ヤクーチアに流刑されたポーランド人、ワシリ・シェロシェフスキーはサハ族に関する大部の民族誌を著し、そこに出産儀礼も収録されています。このような記録は貴重ですが、先住民の宗教がすでに正教会の宣教とロシア行政によって上書きされていた時代に成立したものです。
加えて、アジスィトは資料の中で常に明確な輪郭を持って現れるわけではありません。単一の女神として描かれることもあれば、人間の出産や家畜の繁殖など異なる管轄を持つ霊的存在の類として描かれることもあります。

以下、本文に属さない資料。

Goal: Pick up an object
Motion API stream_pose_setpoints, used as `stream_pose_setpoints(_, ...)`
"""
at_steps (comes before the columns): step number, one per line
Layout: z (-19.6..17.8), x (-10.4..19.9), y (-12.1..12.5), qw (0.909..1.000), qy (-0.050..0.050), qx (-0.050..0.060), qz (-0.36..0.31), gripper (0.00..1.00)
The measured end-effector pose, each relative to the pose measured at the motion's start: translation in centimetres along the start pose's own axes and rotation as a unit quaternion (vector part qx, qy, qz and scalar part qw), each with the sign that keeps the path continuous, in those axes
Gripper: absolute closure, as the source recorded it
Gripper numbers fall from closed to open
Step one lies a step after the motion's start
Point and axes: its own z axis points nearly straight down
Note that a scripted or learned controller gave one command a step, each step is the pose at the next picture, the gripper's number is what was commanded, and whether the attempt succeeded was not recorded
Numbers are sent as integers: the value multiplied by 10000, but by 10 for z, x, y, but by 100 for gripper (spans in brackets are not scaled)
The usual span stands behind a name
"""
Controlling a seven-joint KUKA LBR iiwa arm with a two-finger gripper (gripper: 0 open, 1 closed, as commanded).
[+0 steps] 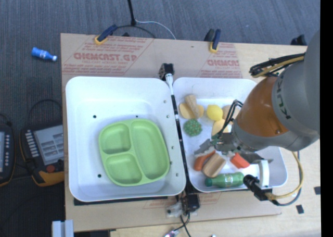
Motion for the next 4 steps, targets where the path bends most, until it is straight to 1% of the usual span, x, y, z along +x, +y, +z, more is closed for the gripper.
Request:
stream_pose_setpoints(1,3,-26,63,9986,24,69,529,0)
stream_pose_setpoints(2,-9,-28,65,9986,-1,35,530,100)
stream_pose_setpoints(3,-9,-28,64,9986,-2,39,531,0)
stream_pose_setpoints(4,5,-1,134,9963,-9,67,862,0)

この不明確さは研究の欠陥ではなく、固定した神々の目録ではなく流動的な守護力の場に基づいていたと思われる世界観を反映していると考えられます。したがってアジスィトについての記述は必然的に暫定的なものにとどまります。
アジスィトはヤクートの伝承において、生命魂を与える天上の授与者とされ、生まれ来る子に息吹と運命の糸を与え、薫煙や食物供犠を通じた出産儀礼の中で呼び求められます。